The Friendly Robin
BY AWAKE! CORRESPONDENT IN BRITAIN
LONG before the russet tones change our Northumberland woodlands into the mellow setting of autumn, the robin makes his presence felt. His bright red breast and the silvery cadences of his song add color and joy to our garden. What a delightful fellow he is!
The robin is easily recognizable by his olive-brown shoulders and head; his orange-red breast, throat, and forehead; and his whitish belly. This rotund bird, ever alert, stands jauntily erect, measuring five and a half inches [14 cm] from tip to tail. In 1961 the robin was chosen, not surprisingly, to be Britain’s national bird.
The British robin is smaller than his American counterpart, which early colonists from England gave the name robin, a name familiar to them. The British robin, however, has a character all his own.
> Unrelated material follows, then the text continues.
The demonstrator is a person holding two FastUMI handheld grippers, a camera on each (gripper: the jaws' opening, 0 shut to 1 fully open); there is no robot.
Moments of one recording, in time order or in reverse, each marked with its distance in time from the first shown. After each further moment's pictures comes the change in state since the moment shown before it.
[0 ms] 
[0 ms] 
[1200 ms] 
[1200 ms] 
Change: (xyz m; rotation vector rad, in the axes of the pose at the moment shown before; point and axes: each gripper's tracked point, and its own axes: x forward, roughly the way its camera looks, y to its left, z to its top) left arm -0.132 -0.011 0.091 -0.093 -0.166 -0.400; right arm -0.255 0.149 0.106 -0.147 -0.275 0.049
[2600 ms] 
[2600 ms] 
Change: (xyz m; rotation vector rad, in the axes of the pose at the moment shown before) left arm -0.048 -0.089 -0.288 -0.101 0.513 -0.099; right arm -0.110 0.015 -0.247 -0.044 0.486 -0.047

When autumn approaches, the robin comes into his own in a British garden. He will stand close to a person digging in the soil and watch for a worm to come to the surface. At times, when the gardener rests, the robin will perch on the spade to survey the scene. This cheeky bird has even been known to follow the track of a mole to explore its newly excavated mounds. The robin’s diet is varied—insects, seeds, and berries, as well as worms.
What a delight it is to find a robins’ nest! Any open shed door or window is an invitation to the mating pair. Nests can be built quickly in old flowerpots or discarded kettles, on coils of wire, or even in the pockets of a gardening coat! Robins’ ingenuity in finding unusual nesting sites knows no bounds.
The robin is one of the easiest birds to train to feed from your hand. As winter approaches and his natural food supply dwindles, place some food on your open palm—pieces of cheese or mealworms—and some on a stationary object close by. After two or three feedings during which the robin consumes this latter food supply, he will gain confidence and take samples from your outstretched hand. Although he may never alight on your fingers, the robin will from then on always view you as his friend. He will not have forgotten you when he returns next season—just as you will not have forgotten your friend, the robin!